• _Recorded data_
Segment Open

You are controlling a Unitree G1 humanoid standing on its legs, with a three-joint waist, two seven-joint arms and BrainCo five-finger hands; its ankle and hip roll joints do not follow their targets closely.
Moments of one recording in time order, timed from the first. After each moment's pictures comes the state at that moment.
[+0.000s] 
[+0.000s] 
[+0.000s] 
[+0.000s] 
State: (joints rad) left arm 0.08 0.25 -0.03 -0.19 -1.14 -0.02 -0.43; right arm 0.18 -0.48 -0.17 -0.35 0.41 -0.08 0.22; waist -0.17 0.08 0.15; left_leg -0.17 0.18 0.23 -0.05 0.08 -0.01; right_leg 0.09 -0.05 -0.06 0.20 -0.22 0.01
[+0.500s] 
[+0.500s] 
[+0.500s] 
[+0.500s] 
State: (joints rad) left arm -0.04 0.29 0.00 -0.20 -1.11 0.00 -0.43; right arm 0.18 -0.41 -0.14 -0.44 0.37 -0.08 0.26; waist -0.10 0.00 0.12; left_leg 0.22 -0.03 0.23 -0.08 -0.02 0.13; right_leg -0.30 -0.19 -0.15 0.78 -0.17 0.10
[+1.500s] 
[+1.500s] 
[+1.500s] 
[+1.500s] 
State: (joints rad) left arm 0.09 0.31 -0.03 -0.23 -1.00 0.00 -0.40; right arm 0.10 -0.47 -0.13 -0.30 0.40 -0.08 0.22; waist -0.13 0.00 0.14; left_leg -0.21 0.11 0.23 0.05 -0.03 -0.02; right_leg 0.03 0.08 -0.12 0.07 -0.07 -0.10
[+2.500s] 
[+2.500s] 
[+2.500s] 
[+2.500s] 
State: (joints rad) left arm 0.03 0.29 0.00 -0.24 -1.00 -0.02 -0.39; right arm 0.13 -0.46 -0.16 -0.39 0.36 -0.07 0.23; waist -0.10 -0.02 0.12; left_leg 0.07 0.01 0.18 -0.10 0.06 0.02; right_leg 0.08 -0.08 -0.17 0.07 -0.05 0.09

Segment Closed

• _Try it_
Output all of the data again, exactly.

• _Solution_
You are controlling a Unitree G1 humanoid standing on its legs, with a three-joint waist, two seven-joint arms and BrainCo five-finger hands; its ankle and hip roll joints do not follow their targets closely.
Moments of one recording in time order, timed from the first. After each moment's pictures comes the state at that moment.
[+0.000s] 
[+0.000s] 
[+0.000s] 
[+0.000s] 
State: (joints rad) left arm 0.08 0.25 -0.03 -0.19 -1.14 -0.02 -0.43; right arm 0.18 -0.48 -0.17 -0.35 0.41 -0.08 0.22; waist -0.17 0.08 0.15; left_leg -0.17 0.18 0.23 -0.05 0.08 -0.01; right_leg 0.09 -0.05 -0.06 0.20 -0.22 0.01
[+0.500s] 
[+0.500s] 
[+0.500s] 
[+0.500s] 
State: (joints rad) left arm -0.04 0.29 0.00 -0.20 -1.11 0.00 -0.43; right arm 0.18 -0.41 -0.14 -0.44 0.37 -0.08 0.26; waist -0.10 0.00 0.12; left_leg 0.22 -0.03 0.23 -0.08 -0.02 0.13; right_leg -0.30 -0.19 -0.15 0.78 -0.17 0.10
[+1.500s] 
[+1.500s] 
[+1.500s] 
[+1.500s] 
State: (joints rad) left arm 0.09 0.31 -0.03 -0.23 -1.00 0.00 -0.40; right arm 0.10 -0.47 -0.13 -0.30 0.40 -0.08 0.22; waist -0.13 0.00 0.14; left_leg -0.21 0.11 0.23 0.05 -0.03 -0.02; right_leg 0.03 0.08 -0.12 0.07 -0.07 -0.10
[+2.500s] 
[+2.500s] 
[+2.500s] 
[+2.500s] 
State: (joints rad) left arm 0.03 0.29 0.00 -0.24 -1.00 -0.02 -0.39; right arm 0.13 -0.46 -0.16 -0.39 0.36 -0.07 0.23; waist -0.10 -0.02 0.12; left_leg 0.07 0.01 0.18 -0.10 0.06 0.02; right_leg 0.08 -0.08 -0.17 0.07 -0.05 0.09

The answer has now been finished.